The Investment Guaranteed Growth Bond, sold exclusively through National Savings & Investments (NS&I), will pay a fixed rate of 2.2 per cent for three years.
Consumer price inflation figures published yesterday showed growth of 2.3 per cent a year in March, which means that savers in Hammond’s bond will still see their money erode in real terms.
Danny Cox, chartered financial planner at Hargreaves Lansdown, said the squeeze on savers is set to continue: “The NS&I bond’s 2.2 per cent already falls short of inflation and this gap is likely to widen over the next few months as inflation climbs higher.”
Cox said the bond will still be popular because it is backed by the Treasury: “Unlike the NS&I pensioner bonds, launched in 2015, this is available to everyone aged 16 and over, with the offer open for a full year.”

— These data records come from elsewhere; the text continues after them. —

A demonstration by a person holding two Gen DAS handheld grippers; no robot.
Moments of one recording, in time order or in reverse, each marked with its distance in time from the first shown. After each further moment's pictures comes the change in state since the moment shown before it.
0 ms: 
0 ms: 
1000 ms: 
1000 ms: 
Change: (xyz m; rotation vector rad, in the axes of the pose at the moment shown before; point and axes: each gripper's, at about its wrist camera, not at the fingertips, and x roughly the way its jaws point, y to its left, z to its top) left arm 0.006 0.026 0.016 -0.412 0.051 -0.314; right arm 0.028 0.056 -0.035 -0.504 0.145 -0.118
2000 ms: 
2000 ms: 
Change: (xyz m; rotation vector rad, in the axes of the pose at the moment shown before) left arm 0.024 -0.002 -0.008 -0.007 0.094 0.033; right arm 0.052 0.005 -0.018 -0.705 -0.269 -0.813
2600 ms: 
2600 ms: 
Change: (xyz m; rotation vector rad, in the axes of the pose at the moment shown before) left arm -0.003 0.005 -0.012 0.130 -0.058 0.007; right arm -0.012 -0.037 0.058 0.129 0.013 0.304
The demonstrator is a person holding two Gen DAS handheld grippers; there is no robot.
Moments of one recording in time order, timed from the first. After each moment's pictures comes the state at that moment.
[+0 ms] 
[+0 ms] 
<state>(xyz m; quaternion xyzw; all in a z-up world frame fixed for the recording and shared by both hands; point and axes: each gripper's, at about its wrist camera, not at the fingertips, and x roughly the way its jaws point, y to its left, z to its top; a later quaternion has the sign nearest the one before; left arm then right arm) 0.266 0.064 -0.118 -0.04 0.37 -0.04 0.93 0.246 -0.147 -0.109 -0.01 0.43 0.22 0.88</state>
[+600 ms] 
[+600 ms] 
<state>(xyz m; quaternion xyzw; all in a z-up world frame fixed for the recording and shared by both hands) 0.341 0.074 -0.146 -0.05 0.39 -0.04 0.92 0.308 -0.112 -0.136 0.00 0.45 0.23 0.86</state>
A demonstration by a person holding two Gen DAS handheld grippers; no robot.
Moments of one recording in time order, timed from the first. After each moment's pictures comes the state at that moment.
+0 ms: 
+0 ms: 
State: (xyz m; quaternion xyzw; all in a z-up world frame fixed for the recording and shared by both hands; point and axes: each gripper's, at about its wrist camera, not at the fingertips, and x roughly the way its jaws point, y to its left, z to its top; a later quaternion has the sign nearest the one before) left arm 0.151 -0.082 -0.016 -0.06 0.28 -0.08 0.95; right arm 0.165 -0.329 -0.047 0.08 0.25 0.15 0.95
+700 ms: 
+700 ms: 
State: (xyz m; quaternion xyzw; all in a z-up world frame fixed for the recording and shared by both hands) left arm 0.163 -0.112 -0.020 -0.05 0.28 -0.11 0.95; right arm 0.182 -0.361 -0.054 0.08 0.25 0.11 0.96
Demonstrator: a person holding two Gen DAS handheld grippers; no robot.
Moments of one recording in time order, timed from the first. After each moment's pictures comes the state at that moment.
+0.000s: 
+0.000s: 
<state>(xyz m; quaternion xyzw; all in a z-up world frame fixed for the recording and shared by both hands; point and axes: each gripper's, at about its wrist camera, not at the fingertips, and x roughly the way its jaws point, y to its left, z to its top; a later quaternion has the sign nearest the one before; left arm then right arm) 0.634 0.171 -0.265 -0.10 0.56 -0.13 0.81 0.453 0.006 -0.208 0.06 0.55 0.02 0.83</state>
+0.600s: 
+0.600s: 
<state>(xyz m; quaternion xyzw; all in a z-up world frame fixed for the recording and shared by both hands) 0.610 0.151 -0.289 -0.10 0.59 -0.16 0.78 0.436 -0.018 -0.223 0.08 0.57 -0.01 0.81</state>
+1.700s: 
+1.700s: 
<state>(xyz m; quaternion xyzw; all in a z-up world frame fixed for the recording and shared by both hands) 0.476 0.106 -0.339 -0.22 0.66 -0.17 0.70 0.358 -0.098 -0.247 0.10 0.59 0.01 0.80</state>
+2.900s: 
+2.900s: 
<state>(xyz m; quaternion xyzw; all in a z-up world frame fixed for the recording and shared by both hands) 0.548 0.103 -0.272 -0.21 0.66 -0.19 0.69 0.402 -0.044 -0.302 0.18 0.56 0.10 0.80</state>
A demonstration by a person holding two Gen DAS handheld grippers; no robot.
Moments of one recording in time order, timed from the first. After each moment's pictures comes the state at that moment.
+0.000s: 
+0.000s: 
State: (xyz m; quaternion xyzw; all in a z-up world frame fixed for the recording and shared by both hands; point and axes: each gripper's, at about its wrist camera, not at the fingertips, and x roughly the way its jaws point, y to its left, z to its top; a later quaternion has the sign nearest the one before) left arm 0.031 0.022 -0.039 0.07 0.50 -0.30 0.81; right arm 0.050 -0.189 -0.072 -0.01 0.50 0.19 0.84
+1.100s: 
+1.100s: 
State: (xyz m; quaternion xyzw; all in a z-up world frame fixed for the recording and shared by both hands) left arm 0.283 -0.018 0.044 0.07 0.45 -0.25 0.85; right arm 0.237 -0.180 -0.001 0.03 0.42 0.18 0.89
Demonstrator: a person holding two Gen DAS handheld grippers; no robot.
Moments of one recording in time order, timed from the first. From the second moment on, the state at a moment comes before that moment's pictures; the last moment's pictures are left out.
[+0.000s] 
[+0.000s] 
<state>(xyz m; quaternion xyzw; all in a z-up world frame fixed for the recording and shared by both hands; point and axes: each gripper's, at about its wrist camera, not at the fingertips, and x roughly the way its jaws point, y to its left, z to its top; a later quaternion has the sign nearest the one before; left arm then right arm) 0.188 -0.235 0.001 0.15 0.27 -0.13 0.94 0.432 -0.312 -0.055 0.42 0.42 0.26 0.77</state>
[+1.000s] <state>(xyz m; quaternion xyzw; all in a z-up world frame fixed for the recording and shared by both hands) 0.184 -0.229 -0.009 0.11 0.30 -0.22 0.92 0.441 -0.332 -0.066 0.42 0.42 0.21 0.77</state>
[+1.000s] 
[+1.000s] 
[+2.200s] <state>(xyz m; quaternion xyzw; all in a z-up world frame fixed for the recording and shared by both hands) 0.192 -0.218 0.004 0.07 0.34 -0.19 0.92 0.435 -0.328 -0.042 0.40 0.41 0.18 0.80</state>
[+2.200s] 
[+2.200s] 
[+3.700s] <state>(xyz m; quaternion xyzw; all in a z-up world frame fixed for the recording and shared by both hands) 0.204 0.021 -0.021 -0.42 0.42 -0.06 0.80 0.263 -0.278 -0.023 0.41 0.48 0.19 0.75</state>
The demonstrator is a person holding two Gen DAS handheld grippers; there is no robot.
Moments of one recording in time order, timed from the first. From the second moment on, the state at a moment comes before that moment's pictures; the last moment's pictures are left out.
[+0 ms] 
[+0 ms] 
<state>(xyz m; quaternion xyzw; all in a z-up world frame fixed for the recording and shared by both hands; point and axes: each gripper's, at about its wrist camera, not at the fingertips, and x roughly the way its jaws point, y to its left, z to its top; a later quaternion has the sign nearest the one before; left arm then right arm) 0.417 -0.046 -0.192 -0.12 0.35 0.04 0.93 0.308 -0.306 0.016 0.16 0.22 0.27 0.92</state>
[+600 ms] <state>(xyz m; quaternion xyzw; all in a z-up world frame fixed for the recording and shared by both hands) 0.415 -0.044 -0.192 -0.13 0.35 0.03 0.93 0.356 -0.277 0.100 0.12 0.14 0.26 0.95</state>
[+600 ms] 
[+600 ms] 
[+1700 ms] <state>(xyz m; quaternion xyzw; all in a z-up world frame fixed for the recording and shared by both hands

However, savers aged between 18 and 39 may prefer the Lifetime Isa, which offers a 25 per cent bonus to those saving for a first property deposit or retirement, worth £1,000 on the maximum £4,000 investment, Cox said.
“This is a far better return than you will get on the new NS&I bond,” he added.
MoneyComms.co.uk personal finance expert Andrew Hagger said the bond’s appeal is further reduced by its maximum £3,000 limit: “You also have to lock your cash away for three years, which is scant reward for savers who have endured rock-bottom rates for too long.”
Hagger said the bond offers only slightly more than the best savings from the new breed of “challenger” banks: “You can already earn 2 per cent with Secure Trust, 1.90 per cent with Vanquis Bank and 1.87 per cent with Charter Savings Bank.”
All of these are covered by t h e Financial Services Compensation Scheme (FSCS), which protects the first £85,000 of savings.
“The NS&I bond pays just £6 a year more than Secure Trust, so it does not deliver a great deal extra when you crunch the numbers.”
Rachel Springall, finance expert at MoneyFacts.co.uk, said Hammond’s bond could soon trail the market if savings rates continue their recovery: “There are encouraging signs of improvement, with the average five-year fixed rate now paying 1.81 per cent, the highest since August.”
She said that only one out of 740 accounts now beats inflation, Ikano Bank’s fiveyear fixed bond, paying 2.35 per cent on £1,000 and above.
This is only available online and is covered by the Swedish Deposit Insurance Scheme, rather than the FSCS. US motor manufacturer Ford has now entered the savings market with rates including 0.85 per cent on easy access and 1.50 per cent fixed for two years, but these can be bettered elsewhere (see best buys on page 38).
Inflation is being driven higher by price hikes on food, alcohol, tobacco and clothing, offsetting a dip in petrol prices and airfares.
SUFFER IN SILENCE
Richard Theo, chief executive at Wealthify.com, said the UK is in the midst of a “silent savings crisis” with prices outpacing savings rates at a cost of around £6.8billion a year, the equivalent of taking almost £95 out of each saver’s pocket every year.
Despite this, experts said the Bank of England is unlikely to hike base rates from today’s 0.25 per cent.
However, Russ Mould, investment director at AJ Bell, said suggestions that retailers would use Brexit as an excuse to pass on price hikes have been proven wrong, offering some hope to savers: “There may not be the real build-up in inflationary pressure that many were fearing.”